- [WHAT TO DO]: Stopping at the line that holds "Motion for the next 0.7", repeat the lines below exactly, starting from the very first and including that final line.
═════ PROVIDED MATERIAL ═════
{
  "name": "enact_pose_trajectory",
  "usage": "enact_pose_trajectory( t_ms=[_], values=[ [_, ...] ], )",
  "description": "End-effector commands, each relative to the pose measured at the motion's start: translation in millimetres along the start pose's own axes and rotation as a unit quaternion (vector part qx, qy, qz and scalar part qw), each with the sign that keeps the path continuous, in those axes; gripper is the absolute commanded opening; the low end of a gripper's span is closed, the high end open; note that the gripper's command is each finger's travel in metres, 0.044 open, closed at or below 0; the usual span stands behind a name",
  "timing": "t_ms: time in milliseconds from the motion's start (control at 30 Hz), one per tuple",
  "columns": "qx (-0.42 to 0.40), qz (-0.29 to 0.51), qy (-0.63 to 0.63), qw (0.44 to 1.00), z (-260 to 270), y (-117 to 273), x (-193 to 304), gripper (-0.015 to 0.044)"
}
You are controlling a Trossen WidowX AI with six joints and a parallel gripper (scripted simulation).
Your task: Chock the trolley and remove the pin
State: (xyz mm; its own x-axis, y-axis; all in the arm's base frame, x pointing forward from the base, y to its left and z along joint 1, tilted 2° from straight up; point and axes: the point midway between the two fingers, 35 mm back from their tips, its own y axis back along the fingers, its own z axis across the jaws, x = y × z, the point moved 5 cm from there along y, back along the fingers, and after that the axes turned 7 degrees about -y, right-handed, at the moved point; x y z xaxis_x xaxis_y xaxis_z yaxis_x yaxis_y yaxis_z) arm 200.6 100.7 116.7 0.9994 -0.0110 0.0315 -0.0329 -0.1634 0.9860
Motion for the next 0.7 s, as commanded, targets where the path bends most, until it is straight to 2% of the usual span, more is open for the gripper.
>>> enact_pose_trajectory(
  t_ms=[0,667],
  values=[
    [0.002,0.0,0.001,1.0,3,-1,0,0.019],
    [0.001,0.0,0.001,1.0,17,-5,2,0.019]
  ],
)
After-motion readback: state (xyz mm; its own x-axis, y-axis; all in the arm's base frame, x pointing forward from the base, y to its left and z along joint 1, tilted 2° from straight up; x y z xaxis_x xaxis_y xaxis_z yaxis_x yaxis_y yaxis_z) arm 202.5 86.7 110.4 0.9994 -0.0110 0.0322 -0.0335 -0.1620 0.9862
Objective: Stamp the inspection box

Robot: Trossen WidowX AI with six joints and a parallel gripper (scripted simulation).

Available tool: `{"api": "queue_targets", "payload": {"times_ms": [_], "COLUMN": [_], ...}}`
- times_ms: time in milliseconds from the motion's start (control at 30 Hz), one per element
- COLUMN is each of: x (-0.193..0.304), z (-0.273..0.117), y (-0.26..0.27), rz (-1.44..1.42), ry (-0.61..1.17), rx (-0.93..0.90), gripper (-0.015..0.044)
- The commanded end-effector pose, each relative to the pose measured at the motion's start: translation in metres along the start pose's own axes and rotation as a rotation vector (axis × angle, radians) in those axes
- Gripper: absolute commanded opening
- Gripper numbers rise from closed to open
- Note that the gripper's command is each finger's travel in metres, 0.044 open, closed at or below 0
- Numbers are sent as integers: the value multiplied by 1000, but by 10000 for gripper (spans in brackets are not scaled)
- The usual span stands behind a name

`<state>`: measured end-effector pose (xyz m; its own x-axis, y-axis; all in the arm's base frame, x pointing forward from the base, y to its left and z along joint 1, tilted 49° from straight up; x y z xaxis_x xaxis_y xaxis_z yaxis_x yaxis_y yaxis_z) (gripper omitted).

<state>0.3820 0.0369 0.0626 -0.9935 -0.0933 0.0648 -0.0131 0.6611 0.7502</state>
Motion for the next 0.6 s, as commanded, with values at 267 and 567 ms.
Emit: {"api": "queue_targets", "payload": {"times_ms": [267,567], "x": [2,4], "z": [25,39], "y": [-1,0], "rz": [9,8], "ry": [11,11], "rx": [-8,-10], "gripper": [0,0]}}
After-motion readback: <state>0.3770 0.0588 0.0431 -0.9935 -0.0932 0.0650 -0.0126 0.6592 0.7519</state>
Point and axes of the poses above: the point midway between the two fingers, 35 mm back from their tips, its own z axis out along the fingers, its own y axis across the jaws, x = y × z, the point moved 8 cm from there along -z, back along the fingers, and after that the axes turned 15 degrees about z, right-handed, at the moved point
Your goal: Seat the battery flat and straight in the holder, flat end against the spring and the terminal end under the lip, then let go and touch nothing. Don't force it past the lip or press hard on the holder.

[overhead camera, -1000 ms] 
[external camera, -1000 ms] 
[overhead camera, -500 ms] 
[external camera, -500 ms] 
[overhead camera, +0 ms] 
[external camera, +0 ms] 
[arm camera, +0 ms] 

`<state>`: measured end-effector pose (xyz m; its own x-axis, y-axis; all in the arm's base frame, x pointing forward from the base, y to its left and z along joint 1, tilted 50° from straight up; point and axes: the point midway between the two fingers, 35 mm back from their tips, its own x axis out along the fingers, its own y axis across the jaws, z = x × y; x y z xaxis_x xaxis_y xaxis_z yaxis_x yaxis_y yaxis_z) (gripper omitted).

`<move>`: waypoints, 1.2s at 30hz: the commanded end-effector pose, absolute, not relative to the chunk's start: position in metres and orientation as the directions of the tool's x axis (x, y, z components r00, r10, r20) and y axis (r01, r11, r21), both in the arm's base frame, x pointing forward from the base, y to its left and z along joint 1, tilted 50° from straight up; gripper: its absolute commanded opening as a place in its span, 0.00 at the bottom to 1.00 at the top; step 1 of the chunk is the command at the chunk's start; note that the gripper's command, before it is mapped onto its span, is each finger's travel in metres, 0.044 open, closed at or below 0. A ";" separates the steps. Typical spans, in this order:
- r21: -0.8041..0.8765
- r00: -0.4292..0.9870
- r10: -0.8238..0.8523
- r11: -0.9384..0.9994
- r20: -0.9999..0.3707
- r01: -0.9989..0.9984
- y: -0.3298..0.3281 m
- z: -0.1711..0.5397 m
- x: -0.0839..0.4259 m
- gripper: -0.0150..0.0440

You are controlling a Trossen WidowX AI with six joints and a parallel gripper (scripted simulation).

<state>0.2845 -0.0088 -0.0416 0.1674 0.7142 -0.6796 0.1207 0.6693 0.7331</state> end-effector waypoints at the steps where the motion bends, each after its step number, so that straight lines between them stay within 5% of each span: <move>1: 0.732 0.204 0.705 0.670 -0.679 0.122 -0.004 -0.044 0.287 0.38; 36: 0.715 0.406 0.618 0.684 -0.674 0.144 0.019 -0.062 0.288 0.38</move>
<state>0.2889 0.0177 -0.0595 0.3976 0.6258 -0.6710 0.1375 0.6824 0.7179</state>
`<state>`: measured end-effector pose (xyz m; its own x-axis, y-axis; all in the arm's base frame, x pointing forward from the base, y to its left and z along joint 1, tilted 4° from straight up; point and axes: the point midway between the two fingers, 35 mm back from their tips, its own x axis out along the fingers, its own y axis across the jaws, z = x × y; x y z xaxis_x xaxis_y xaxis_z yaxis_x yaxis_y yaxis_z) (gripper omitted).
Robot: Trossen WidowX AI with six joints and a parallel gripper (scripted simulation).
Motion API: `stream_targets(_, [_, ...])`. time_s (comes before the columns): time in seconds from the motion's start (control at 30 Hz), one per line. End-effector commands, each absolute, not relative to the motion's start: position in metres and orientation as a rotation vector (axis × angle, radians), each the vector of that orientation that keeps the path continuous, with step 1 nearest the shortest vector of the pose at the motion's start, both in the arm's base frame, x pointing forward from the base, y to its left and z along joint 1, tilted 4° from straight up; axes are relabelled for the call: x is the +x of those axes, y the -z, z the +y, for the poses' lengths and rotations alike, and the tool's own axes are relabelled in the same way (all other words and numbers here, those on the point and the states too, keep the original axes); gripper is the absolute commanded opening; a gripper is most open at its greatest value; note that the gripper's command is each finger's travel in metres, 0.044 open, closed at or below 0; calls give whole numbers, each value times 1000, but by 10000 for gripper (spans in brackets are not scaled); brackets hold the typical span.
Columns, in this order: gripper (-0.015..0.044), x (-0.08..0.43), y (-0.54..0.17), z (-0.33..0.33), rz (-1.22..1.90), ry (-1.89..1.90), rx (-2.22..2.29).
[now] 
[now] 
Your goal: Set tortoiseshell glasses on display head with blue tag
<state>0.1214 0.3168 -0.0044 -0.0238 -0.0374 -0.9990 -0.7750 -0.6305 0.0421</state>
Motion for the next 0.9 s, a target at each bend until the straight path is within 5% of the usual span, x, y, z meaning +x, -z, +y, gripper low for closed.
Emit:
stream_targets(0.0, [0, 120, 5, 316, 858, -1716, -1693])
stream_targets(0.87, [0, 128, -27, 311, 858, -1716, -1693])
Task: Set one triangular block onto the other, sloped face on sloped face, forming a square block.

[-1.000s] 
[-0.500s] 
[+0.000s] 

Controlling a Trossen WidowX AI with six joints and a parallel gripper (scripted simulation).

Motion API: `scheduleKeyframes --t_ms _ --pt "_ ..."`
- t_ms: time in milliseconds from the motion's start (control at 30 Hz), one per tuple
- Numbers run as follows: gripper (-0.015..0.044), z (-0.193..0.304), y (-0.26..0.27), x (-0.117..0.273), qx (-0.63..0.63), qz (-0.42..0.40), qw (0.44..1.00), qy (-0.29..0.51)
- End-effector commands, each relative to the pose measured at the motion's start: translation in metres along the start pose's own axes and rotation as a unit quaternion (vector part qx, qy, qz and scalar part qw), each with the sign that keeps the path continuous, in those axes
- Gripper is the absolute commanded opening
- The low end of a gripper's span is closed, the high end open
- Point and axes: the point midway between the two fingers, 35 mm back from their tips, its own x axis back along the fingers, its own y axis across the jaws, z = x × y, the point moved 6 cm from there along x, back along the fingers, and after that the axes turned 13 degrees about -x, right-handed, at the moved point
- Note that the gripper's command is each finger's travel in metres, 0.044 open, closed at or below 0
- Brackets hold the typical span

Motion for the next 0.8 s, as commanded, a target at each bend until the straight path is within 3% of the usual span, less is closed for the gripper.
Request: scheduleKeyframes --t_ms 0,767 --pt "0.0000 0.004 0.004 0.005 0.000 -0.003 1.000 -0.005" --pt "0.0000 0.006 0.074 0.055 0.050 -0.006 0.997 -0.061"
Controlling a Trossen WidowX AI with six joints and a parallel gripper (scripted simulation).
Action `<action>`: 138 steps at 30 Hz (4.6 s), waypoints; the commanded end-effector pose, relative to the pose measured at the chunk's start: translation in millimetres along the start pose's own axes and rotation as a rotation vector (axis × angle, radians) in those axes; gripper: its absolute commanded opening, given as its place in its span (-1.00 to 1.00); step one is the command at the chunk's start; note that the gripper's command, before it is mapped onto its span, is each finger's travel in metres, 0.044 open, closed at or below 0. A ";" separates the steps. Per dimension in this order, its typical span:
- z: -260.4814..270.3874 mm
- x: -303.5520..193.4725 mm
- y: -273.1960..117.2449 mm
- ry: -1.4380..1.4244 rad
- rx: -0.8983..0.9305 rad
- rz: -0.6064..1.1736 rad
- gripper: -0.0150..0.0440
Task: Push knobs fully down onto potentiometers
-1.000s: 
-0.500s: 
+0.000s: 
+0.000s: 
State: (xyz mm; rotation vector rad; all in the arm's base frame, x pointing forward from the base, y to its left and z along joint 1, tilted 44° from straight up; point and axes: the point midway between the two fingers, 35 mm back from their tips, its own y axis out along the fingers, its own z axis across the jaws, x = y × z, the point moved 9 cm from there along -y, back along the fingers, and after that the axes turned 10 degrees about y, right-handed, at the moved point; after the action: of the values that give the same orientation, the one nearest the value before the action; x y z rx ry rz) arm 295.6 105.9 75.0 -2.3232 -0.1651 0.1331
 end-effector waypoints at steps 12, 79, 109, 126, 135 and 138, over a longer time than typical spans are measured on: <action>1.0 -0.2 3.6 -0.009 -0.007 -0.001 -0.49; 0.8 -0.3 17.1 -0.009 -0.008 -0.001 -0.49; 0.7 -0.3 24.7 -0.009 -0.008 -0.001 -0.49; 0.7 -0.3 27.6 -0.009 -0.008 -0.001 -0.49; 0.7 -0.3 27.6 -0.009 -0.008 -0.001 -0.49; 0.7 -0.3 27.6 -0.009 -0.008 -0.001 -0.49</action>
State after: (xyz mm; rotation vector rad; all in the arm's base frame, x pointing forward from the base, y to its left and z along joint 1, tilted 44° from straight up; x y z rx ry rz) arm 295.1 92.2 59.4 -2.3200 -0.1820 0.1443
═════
- [ANSWER TO THIS PROBLEM]:
{
  "name": "enact_pose_trajectory",
  "usage": "enact_pose_trajectory( t_ms=[_], values=[ [_, ...] ], )",
  "description": "End-effector commands, each relative to the pose measured at the motion's start: translation in millimetres along the start pose's own axes and rotation as a unit quaternion (vector part qx, qy, qz and scalar part qw), each with the sign that keeps the path continuous, in those axes; gripper is the absolute commanded opening; the low end of a gripper's span is closed, the high end open; note that the gripper's command is each finger's travel in metres, 0.044 open, closed at or below 0; the usual span stands behind a name",
  "timing": "t_ms: time in milliseconds from the motion's start (control at 30 Hz), one per tuple",
  "columns": "qx (-0.42 to 0.40), qz (-0.29 to 0.51), qy (-0.63 to 0.63), qw (0.44 to 1.00), z (-260 to 270), y (-117 to 273), x (-193 to 304), gripper (-0.015 to 0.044)"
}
You are controlling a Trossen WidowX AI with six joints and a parallel gripper (scripted simulation).
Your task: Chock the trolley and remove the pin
State: (xyz mm; its own x-axis, y-axis; all in the arm's base frame, x pointing forward from the base, y to its left and z along joint 1, tilted 2° from straight up; point and axes: the point midway between the two fingers, 35 mm back from their tips, its own y axis back along the fingers, its own z axis across the jaws, x = y × z, the point moved 5 cm from there along y, back along the fingers, and after that the axes turned 7 degrees about -y, right-handed, at the moved point; x y z xaxis_x xaxis_y xaxis_z yaxis_x yaxis_y yaxis_z) arm 200.6 100.7 116.7 0.9994 -0.0110 0.0315 -0.0329 -0.1634 0.9860
Motion for the next 0.7 s, as commanded, targets where the path bends most, until it is straight to 2% of the usual span, more is open for the gripper.

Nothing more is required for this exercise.